Over the past several months several high traffic services have gone live at Gilt using MongoDB as a back end. MongoDB collections are a really good fit for many of our use cases. What we’ve found is that when MongoDB is happy it runs fast and reliably; but there are a few things that can catch you out.
Throttle your writes/updates
MongoDB uses a global write lock. Only one process can write at a time, and while writing is happening, nothing can read (items will queue). A very high write load will make read operations very slow.
If you need to do data migrations or batch jobs of any kind on your DB, you will need to ensure that the writes happen at a rate of < 50 per second if not using SSD (you can go higher with SSDs). Usually, you’ll need to implement some way of prioritizing real-time updates during this process.
If you expect a high write load during normal operation, you need to think about sharding.

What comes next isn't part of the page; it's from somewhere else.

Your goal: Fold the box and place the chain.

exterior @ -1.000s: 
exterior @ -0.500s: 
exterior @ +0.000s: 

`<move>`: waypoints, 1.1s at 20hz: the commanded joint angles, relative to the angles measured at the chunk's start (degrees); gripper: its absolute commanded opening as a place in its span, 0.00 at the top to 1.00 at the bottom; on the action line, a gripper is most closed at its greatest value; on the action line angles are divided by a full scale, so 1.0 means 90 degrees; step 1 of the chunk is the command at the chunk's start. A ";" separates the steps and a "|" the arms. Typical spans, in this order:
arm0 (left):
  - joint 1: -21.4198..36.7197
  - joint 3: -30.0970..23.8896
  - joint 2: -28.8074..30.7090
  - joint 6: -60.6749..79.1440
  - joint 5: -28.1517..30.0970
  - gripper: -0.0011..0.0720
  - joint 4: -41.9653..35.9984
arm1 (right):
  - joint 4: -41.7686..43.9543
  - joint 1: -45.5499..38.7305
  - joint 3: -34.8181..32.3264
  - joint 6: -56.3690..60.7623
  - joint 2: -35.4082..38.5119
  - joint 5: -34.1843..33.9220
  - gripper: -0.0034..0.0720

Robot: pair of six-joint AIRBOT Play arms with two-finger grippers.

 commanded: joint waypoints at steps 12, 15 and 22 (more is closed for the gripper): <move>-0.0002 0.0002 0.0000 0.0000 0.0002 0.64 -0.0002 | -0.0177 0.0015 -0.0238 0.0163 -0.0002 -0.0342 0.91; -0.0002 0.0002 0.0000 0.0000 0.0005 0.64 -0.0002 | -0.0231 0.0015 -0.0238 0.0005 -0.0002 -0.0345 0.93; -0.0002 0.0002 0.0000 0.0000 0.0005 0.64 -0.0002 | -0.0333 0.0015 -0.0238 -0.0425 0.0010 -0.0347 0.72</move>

Good capacity planning and loadtesting prior to going live are important.
MongoDB write performance is limited by disk performance, so if lots of writes are going to happen SSDs are a must.
While performance testing your service, make sure to use a write load as well as a read-only load, to simulate how your service will perform in production.
Manage the length of field names
Mongo stores the field name as part of each record. If you pick very long names for your fields your data will be larger than it needs to be. MongoDB only performs well if it can keep working data in memory, so keep field names as short as is reasonable.
For any substantial dataset, query performance will suck if you don’t use the right indexes (I have seen it make a difference of about 4 orders of magnitude in response time).
More info here: http://www.mongodb.org/display/DOCS/Indexes
Indexed data doesn’t have to be unique, and compound indexes are supported.
Use the _id field wisely
MongoDB requires this field and always creates an index on it, so if possible actually use it for something useful.
Think about how your records will grow over time
If your record grows in size, MongoDB will have to move it. This is the most expensive thing you can do in MongoDB, because it means two writes, and then all indexes need to be updated as well (more writes). If your records are likely to grow it’s worth creating them with currently unused attributes in the documents (set to whitespace or similar). This means your updates won’t always lead to document moves. This needs to be balanced against unnecessary bloat in your document size, though.
Don’t use ensureIndex in code
Building an index is a blocking operation for MongoDB, and it won’t service requests while the index build is in progress. If you add a new index via code, the index will get created when you deploy your service, which is probably not what you want (essentially, you’ll end up bringing your own service down for however long it takes to build the index).
For production instances, the instance needs to be temporarily removed from the replica set, the index rebuilt, and then the instance is re-added. This process gets followed for all members of a replica set.
Don’t keep unnecessary indexes around
Indexes incur a cost when records are moved.